The reason why economists use that particular measure for Ireland is because the country’s GDP statistics are notoriously unreliable. They are severely distorted by profits booked by international companies in Ireland due to its low corporate taxes.

Ireland’s unemployment rate remains steady at a low of 4.1%. The last time Ireland’s unemployment rate was so low for a prolonged period was before the financial crisis of 2008.

And Ireland’s employment rate has increased to a record-high of 74.2%, a value never reached before. Private sector employment continued to grow throughout this year and is now exceeding 1.75 million. Moreover, employment in the tech sector also stands at a record high of 110,000, some 50% higher than in 2019.

As the next chart shows, employment in the tech sector previously peaked in the first quarter of 2021 and then slightly declined throughout 2022. However, this dip turned out to be minor, and also temporary. Employment growth in the tech sector resumed this year. Suffice it to say that the Irish labor market has been unaffected by the tech slowdown and surging interest rates in the Eurozone.

The construction sector in Ireland also picked up steam at the beginning of the year, growing by 12% in the first quarter of 2023. Employment in the sector continued to expand during the pandemic. It just reached a new high of almost 140,000 workers and is now some 25% higher than in 2018. Construction starts for residential units have increased slightly compared to the pre-pandemic period. This is also good news since the country is suffering from a significant housing shortage.

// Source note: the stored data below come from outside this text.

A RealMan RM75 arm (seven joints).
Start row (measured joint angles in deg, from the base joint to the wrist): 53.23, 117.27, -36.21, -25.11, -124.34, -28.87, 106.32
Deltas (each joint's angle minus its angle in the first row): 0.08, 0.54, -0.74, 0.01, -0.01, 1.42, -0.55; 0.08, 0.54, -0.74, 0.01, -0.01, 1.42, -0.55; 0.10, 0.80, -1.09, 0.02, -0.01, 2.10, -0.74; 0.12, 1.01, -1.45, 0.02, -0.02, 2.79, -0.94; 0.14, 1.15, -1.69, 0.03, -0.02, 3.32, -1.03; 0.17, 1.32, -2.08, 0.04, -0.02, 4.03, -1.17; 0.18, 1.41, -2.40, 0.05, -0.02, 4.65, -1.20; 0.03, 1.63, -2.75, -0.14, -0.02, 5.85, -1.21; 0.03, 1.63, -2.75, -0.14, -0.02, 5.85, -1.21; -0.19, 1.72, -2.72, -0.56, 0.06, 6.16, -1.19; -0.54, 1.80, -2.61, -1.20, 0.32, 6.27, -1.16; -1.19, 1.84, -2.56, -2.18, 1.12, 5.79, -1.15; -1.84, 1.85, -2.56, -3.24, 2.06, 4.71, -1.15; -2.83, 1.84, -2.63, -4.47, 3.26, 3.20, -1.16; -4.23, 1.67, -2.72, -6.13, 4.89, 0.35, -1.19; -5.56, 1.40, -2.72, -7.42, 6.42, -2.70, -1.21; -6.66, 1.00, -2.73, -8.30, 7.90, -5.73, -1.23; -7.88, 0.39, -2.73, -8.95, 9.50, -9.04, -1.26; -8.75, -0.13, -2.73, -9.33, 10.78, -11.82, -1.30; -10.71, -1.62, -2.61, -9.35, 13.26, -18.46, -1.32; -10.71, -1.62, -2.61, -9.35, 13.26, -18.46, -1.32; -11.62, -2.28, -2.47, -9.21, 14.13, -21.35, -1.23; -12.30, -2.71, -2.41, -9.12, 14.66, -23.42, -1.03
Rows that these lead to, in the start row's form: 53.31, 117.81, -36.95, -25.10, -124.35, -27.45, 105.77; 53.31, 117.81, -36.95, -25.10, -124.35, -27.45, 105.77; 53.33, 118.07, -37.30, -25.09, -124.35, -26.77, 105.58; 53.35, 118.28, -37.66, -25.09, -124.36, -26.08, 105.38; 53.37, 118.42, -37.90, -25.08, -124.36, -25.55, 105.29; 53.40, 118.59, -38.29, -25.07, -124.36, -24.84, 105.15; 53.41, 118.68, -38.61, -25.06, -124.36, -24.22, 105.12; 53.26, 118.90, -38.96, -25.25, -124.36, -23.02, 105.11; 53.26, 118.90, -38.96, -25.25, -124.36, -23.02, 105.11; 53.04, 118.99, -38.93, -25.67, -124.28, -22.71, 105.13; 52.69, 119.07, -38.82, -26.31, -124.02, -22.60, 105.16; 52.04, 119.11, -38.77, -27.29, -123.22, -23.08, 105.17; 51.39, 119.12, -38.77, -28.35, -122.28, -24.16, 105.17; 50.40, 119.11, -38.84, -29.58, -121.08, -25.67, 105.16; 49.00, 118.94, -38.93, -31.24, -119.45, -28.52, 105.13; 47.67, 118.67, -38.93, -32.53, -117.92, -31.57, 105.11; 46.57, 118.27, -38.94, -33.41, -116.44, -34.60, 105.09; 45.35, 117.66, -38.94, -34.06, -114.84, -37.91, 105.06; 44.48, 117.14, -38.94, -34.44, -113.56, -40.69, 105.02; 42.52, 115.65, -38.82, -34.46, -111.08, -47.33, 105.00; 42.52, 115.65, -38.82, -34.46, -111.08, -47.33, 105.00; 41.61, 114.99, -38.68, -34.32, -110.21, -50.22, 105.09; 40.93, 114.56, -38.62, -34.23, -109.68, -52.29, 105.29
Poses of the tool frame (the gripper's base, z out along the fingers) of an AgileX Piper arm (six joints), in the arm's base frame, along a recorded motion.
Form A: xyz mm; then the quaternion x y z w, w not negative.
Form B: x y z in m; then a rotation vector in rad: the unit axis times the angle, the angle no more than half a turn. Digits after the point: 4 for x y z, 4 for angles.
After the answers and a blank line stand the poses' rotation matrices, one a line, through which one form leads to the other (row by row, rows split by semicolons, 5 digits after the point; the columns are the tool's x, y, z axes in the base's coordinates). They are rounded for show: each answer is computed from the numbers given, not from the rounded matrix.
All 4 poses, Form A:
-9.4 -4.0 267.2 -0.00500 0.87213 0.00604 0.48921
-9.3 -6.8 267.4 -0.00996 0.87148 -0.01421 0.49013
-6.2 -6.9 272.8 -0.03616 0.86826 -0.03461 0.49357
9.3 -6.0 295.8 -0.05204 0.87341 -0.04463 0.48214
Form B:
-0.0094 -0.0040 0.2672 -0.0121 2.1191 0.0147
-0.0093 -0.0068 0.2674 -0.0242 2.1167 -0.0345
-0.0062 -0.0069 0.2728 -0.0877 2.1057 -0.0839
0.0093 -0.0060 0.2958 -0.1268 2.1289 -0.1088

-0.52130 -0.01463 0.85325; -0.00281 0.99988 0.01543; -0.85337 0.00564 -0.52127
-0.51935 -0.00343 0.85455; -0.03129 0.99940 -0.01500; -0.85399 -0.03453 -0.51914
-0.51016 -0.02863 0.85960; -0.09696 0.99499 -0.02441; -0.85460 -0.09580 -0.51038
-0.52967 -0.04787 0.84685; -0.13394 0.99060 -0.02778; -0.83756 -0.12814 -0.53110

What does that mean for recruiters?

The Irish economy has been unscathed from the troubles in the global tech sector last year and the country is outperforming most other European economies. Ireland’s labor market is currently very tight. The employment rate reached a new record high, and the pool of unemployed workers has been shrinking. Even the slowdown in the tech sector turned out to be temporary. After some minor job losses, employment growth in tech resumed in 2023 and reached a new high in Q2. Moreover, employment in other sectors, most notably construction, also continues to expand. Absent a major global economic downturn, one should expect more tightness in the Irish labor market for the foreseeable future as the economy continues to grow steadily.